The mystery has finally been solved. The strange mystifying underwater rings was not the work of aliens or fairies after all. It was the result of poison, biologists said.

"Striking rings of green eelgrass - some of them up to 49 feet (15 meters) wide - can occasionally be spotted in the clear Baltic water off the coast of Denmark's island of Møn," NBC News reported. "The formations were captured in tourist photos in 2008 and again in 2011, sparking the type of speculation that's usually reserved for crop circles."

The circles, however, have "nothing to do with either bomb craters or landing marks for aliens," biologists Marianne Holmer from University of Southern Denmark and Jens Borum from University of Copenhagen explained.

"Nor with fairies, who in the old days got the blame for similar phenomena on land, the fairy rings in lawns being a well known example," Holmer and Borum said in a statement Thursday.

"The biologists concluded that the rings formed because of the radiating pattern in which the eelgrass grows - and dies when exposed to toxins," NBC News reported.

The scientists detected high levels of sulfide, a substance that's poisonous to eelgrass and can build up naturally in a chalky seabed like the one off Møn (or unnaturally when agricultural pollutants enter an ecosystem), in the mud around the eelgrass.

"Most mud gets washed away from the barren, chalky seabed, but like trees trap soil on an exposed hillside, eelgrass plants trap the mud," Holmer and Borum explained. "And therefore there will be a high concentration of sulfide-rich mud among the eelgrass plants."

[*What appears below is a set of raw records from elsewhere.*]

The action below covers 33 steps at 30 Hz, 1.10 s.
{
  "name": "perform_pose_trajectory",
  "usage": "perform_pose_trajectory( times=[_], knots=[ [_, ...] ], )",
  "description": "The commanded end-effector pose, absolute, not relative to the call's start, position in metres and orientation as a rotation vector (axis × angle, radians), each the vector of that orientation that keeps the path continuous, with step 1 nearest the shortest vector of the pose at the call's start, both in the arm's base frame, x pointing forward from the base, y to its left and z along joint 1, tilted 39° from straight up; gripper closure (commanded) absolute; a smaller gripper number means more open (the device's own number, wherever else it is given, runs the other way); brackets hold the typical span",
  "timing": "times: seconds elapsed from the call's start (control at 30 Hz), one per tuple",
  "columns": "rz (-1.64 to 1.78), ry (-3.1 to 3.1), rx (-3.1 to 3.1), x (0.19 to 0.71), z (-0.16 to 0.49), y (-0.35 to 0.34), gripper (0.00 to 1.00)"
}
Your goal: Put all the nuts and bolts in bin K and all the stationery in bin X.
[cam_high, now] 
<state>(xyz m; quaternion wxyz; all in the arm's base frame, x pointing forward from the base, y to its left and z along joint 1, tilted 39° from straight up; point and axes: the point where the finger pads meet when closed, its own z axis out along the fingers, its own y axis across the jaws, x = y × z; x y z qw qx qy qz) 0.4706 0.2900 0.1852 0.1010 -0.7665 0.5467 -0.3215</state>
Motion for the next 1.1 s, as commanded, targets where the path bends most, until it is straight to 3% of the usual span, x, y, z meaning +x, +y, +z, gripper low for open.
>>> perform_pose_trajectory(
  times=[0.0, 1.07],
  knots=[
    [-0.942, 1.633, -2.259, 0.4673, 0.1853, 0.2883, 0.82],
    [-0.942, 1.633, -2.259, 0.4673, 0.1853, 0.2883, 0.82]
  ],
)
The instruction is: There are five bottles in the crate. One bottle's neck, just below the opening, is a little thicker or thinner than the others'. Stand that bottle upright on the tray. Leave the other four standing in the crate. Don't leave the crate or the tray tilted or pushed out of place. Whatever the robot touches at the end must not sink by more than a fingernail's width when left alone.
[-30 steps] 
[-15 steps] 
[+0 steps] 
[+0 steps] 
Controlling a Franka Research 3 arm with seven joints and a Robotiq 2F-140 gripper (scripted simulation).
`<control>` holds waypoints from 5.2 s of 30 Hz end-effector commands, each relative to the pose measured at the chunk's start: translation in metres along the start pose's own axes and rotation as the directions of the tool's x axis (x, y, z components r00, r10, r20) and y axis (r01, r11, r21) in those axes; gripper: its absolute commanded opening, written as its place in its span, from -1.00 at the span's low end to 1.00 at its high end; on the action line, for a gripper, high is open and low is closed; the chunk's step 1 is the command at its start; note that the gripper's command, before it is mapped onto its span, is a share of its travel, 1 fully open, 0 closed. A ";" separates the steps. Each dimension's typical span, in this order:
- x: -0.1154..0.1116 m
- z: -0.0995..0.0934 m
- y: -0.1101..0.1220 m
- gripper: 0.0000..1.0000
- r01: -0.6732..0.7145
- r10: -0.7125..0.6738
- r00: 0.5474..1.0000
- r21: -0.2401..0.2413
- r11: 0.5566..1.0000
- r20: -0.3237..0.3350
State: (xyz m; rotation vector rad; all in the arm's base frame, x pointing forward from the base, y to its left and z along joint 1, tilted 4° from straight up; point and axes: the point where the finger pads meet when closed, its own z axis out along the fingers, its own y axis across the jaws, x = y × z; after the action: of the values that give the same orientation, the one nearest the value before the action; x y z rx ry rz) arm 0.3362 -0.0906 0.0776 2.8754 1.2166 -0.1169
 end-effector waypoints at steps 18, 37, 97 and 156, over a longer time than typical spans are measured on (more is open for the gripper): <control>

Though it might resemble a type of seaweed, eelgrass is actually a flowering plant. Circle-shaped colonies are created when it grows and expands outward in all directions.

Although old plants at the heart of the colonies drop dead, healthy adult eelgrass plants seem to be able to withstand the sulfide in their environment, the researchers said.

"The result is an exceptional circular shape, where only the rim of the circle survives - like fairy rings in a lawn," Holmer and Borum added.

Scientists have long been puzzled about other fairy circles on land. "A famous example can be found in the desert grasslands of Namibia in southern Africa, where researchers have offered up a wide range of explanations for the vast field of circular patches, from ants and termites to gas seeps and resource competition," NBC News reported.

The explanation for the eelgrass fair rings is detailed in this month's edition of the journal Marine Biology.